WORK REQUEST: Repeat the records given below in full, with no changes.

AVAILABLE RECORDS:
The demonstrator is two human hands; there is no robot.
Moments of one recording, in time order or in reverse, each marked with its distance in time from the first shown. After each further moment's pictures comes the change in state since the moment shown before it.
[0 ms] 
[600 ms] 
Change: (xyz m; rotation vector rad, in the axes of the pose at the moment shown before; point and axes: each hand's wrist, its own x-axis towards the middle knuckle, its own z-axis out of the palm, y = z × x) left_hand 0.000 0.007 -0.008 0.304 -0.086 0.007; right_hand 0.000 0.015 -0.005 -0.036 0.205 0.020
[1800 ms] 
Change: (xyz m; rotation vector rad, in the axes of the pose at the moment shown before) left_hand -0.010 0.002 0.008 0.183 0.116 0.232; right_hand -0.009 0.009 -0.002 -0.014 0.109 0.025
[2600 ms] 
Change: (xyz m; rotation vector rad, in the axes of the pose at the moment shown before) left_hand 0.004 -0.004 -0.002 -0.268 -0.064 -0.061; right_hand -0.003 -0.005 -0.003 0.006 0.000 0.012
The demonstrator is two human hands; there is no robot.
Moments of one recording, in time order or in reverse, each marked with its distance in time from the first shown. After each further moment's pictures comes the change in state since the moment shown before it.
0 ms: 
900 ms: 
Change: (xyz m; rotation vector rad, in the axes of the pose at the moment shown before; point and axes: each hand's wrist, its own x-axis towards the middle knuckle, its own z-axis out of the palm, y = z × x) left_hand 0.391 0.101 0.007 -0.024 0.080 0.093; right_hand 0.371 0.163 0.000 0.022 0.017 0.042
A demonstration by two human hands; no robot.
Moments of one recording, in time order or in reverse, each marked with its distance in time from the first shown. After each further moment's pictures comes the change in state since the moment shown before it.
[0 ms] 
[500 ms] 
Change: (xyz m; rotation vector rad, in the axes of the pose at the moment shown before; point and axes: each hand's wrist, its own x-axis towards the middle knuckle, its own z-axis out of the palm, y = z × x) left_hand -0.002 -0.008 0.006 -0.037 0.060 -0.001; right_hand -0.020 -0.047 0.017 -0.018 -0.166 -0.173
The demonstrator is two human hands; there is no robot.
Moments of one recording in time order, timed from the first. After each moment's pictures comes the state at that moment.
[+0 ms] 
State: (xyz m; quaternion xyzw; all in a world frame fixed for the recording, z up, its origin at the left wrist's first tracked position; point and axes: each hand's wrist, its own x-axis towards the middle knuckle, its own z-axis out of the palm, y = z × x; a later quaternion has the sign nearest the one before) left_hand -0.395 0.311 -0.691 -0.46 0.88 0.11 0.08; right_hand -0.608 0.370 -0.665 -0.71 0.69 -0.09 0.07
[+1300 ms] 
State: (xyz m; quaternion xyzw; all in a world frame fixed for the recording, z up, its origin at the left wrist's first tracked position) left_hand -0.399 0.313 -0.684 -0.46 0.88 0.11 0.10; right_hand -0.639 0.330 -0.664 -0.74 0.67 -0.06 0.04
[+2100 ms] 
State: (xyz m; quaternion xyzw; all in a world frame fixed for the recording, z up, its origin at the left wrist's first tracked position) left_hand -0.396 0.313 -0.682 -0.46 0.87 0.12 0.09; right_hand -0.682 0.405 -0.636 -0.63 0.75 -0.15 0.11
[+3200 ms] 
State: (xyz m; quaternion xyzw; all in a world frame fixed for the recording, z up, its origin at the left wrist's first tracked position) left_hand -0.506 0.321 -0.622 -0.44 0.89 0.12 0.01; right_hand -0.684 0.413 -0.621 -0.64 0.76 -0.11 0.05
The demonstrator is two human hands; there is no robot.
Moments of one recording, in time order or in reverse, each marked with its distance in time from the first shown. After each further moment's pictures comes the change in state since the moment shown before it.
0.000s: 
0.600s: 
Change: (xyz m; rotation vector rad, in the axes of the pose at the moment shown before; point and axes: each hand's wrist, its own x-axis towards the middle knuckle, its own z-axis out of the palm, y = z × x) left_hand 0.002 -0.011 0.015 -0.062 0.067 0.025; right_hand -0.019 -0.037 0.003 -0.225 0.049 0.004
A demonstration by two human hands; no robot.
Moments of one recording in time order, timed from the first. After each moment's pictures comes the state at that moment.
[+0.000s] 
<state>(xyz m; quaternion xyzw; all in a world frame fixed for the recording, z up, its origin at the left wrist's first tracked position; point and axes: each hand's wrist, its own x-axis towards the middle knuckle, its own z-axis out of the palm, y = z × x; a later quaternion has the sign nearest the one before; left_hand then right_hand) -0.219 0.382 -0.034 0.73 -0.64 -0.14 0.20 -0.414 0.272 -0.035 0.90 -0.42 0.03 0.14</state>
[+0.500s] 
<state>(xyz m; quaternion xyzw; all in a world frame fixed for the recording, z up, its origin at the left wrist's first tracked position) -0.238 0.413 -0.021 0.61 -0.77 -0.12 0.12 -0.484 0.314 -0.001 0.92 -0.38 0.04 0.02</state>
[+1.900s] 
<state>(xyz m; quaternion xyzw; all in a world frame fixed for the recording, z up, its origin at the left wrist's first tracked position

RESULT OF THIS TASK:
The demonstrator is two human hands; there is no robot.
Moments of one recording, in time order or in reverse, each marked with its distance in time from the first shown. After each further moment's pictures comes the change in state since the moment shown before it.
[0 ms] 
[600 ms] 
Change: (xyz m; rotation vector rad, in the axes of the pose at the moment shown before; point and axes: each hand's wrist, its own x-axis towards the middle knuckle, its own z-axis out of the palm, y = z × x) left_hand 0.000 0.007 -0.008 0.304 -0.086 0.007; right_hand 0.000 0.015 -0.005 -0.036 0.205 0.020
[1800 ms] 
Change: (xyz m; rotation vector rad, in the axes of the pose at the moment shown before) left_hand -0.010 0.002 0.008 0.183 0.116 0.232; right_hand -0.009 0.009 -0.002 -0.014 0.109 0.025
[2600 ms] 
Change: (xyz m; rotation vector rad, in the axes of the pose at the moment shown before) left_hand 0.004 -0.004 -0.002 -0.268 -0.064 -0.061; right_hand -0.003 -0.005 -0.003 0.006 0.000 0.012
The demonstrator is two human hands; there is no robot.
Moments of one recording, in time order or in reverse, each marked with its distance in time from the first shown. After each further moment's pictures comes the change in state since the moment shown before it.
0 ms: 
900 ms: 
Change: (xyz m; rotation vector rad, in the axes of the pose at the moment shown before; point and axes: each hand's wrist, its own x-axis towards the middle knuckle, its own z-axis out of the palm, y = z × x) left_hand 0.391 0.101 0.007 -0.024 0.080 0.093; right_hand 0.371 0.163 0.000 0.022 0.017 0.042
A demonstration by two human hands; no robot.
Moments of one recording, in time order or in reverse, each marked with its distance in time from the first shown. After each further moment's pictures comes the change in state since the moment shown before it.
[0 ms] 
[500 ms] 
Change: (xyz m; rotation vector rad, in the axes of the pose at the moment shown before; point and axes: each hand's wrist, its own x-axis towards the middle knuckle, its own z-axis out of the palm, y = z × x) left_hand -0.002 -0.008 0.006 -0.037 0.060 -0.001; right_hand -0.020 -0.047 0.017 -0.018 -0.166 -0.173
The demonstrator is two human hands; there is no robot.
Moments of one recording in time order, timed from the first. After each moment's pictures comes the state at that moment.
[+0 ms] 
State: (xyz m; quaternion xyzw; all in a world frame fixed for the recording, z up, its origin at the left wrist's first tracked position; point and axes: each hand's wrist, its own x-axis towards the middle knuckle, its own z-axis out of the palm, y = z × x; a later quaternion has the sign nearest the one before) left_hand -0.395 0.311 -0.691 -0.46 0.88 0.11 0.08; right_hand -0.608 0.370 -0.665 -0.71 0.69 -0.09 0.07
[+1300 ms] 
State: (xyz m; quaternion xyzw; all in a world frame fixed for the recording, z up, its origin at the left wrist's first tracked position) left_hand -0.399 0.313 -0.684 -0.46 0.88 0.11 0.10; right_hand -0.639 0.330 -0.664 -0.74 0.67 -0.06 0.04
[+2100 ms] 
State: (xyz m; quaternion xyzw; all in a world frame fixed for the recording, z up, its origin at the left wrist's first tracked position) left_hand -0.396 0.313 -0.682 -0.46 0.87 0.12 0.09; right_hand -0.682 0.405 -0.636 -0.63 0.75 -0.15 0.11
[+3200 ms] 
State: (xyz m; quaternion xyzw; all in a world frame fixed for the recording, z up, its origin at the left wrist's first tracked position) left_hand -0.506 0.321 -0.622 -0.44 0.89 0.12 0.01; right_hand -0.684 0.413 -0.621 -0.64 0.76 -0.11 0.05
The demonstrator is two human hands; there is no robot.
Moments of one recording, in time order or in reverse, each marked with its distance in time from the first shown. After each further moment's pictures comes the change in state since the moment shown before it.
0.000s: 
0.600s: 
Change: (xyz m; rotation vector rad, in the axes of the pose at the moment shown before; point and axes: each hand's wrist, its own x-axis towards the middle knuckle, its own z-axis out of the palm, y = z × x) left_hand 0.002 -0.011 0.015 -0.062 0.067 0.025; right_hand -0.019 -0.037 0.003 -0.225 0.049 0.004
A demonstration by two human hands; no robot.
Moments of one recording in time order, timed from the first. After each moment's pictures comes the state at that moment.
[+0.000s] 
<state>(xyz m; quaternion xyzw; all in a world frame fixed for the recording, z up, its origin at the left wrist's first tracked position; point and axes: each hand's wrist, its own x-axis towards the middle knuckle, its own z-axis out of the palm, y = z × x; a later quaternion has the sign nearest the one before; left_hand then right_hand) -0.219 0.382 -0.034 0.73 -0.64 -0.14 0.20 -0.414 0.272 -0.035 0.90 -0.42 0.03 0.14</state>
[+0.500s] 
<state>(xyz m; quaternion xyzw; all in a world frame fixed for the recording, z up, its origin at the left wrist's first tracked position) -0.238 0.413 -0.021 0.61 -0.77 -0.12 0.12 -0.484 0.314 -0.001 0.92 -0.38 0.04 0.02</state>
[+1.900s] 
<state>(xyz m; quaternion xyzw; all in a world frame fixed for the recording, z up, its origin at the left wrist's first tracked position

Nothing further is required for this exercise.